Global Voices

Brazilians took to the streets all over the country to protest Bolsonaro's cuts to public education

From São Paulo to the Amazon, thousands of Brazilians went out on May 15 to defend public education.

Protesters in Rio de Janeiro: Our weapon is education | Image: Marianna Cartaxo / Mídia NINJA/Used with permission

On May 15, thousands of Brazilians took to the streets in all 26 states and the Federal District against the Bolsonaro government's slashing of federal funds to education that will affect dozens of universities and schools.

At the end of April, Brazil's government announced cuts of 30 percent on a so-called discretionary budget, which goes towards expenses such as electricity, water, general maintenance, and research. When considering the total federal budget for higher education, the cuts would amount to around 3,5 percent. Besides, the government has suspended funds for 3,500 publicly-funded postgraduate scholarships.

From Paulista Avenue in São Paulo, a traditional gathering spot for protests, to far away indigenous lands in Alto Rio Negro, near the border with Colombia, people went out to defend their public education. In Viçosa, Minas Gerais, a crowd of around 5,000 people marched with umbrellas under heavy rain.

Brazil has 69 federal universities and a large number of state universities, all offering undergraduate and postgraduate education completely free of tuition, and several community-oriented services such as extension courses, legal assistance offices, and hospitals.

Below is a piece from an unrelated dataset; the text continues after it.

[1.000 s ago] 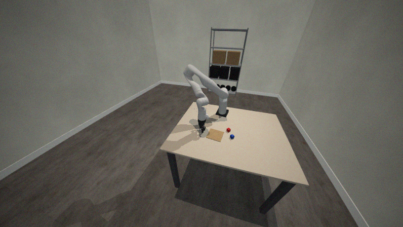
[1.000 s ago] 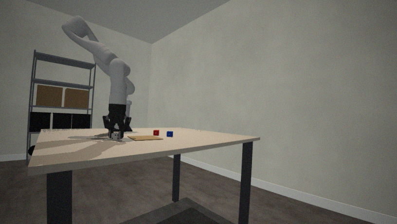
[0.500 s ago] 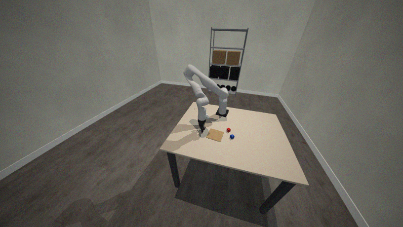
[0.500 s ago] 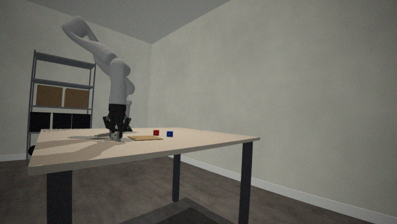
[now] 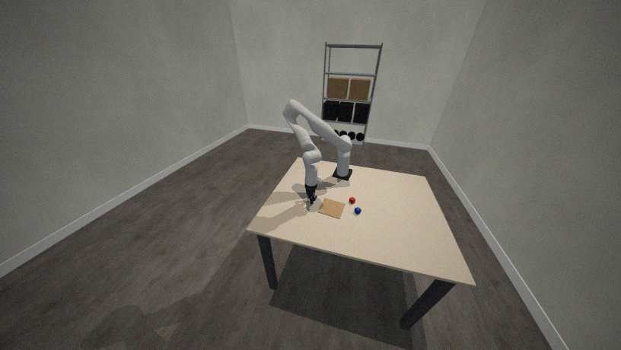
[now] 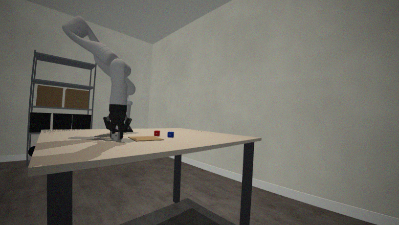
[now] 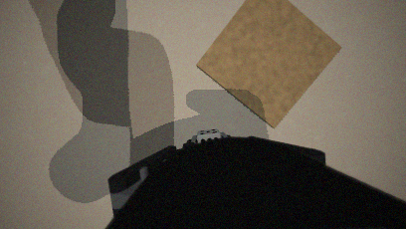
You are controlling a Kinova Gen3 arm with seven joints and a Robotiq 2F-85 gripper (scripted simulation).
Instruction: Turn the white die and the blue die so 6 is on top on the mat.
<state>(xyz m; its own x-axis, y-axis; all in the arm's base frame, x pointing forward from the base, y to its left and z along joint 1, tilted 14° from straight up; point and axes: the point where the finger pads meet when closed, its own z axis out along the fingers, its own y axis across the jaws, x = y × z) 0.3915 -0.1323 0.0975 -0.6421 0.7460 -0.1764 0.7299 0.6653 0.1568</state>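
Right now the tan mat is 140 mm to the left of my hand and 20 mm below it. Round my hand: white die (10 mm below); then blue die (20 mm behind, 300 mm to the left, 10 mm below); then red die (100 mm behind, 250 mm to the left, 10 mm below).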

Initially, the cuts would apply to only three federal universities, but they were later extended to the entire federal network. Bolsonaro's Education Minister Abraham Weintraub says that they're not “cuts” but a “contingency of expenses.”

Weintraub has justified the cuts because public universities are “places of mayhem.” When asked by reporters to name examples of such “mayhem,” he mentioned the presence of social movements in campuses, and “parties with naked people.”

Weintraub was appointed as minister in early April after his short-lived predecessor's administration became involved in a series of controversies. The new minister often voices rightwing conspiracy theories, such as that crack cocaine was introduced in Brazil as part of a communist plot, and that he wants to erase “cultural Marxism” from universities.

Some university deans have said that the cuts might impede them from “opening their doors” as early as the second semester of 2019. The Federal Prosecutor's Office has sent a report to the attorney general claiming the cuts violate Brazil's Constitution.

Researchers at the Federal University of Minas Gerais (UFMG) who study WhatsApp groups in Brazil have detected conversations around universities on that messaging app in the days following the budget cut's announcement. The study has developed a tool that monitors WhatsApp groups and is widely used by fact-checking agencies in Brazil. Lead researcher Fabrício Benevuto said on a Facebook post on May 8:

São monografias/dissertações/eventos ridicularizados por seus títulos e temas. São imagens de pessoas peladas em festas (que nem são nas universidades) e protestos e memes dizendo que os alunos das federais levam mais de 12 anos pra formar, pois só usam drogas. Claramente é um esforço orquestrado. Trabalho de profissional. Segue o mesmo estilo da campanha eleitoral. Quem financia essa fábrica de desinformação?

[The images include] monographies/dissertation/events mocked by their titles and topics. There are images of naked people in parties (that aren't even in universities) and protests and memes that say university students take 12 years to graduate because they're on drugs all the time. It's clearly an orchestrated effort. A professional's job. It's the same style of the electoral campaign. Who finances this factory of disinformation?

An article by website Ciência na Rua (“science in the streets” in Portuguese) claims that public universities produce 95 percent of scientific research in Brazil. A study by the United States’ consultancy Clarivate Analytics in 2018 points out that on the top 20 universities with the most prominent research production, 15 are part of the federal network.

On the day of the protests, Minister Weintraub was summoned to testify about the budget cuts in the lower house of Congress.

Meanwhile, Bolsonaro was in Texas, in the United States, where he met former US president George W. Bush. When asked about the protests, the president said:

É natural [que haja protesto], agora a maioria ali é militante,  não tem nada na cabeça, se perguntar 7×8 pra ele, não sabe.  Se você perguntar a fórmula da água, não sabe, não sabe nada. São uns idiotas úteis, uns imbecis, que estão sendo usados como massa de manobra de uma minoria espertalhona que compõe o núcleo de muitas universidades federais no Brasil.

It’s natural [that protests happen], now, the majority of people there are militants with nothing inside their heads. If you ask the result of 7 times 8, they won’t know. If you ask about the composition of water, they won’t know, they know nothing. They are useful idiots, imbeciles, and are being manipulated by a canny minority that commands many federal universities in Brazil.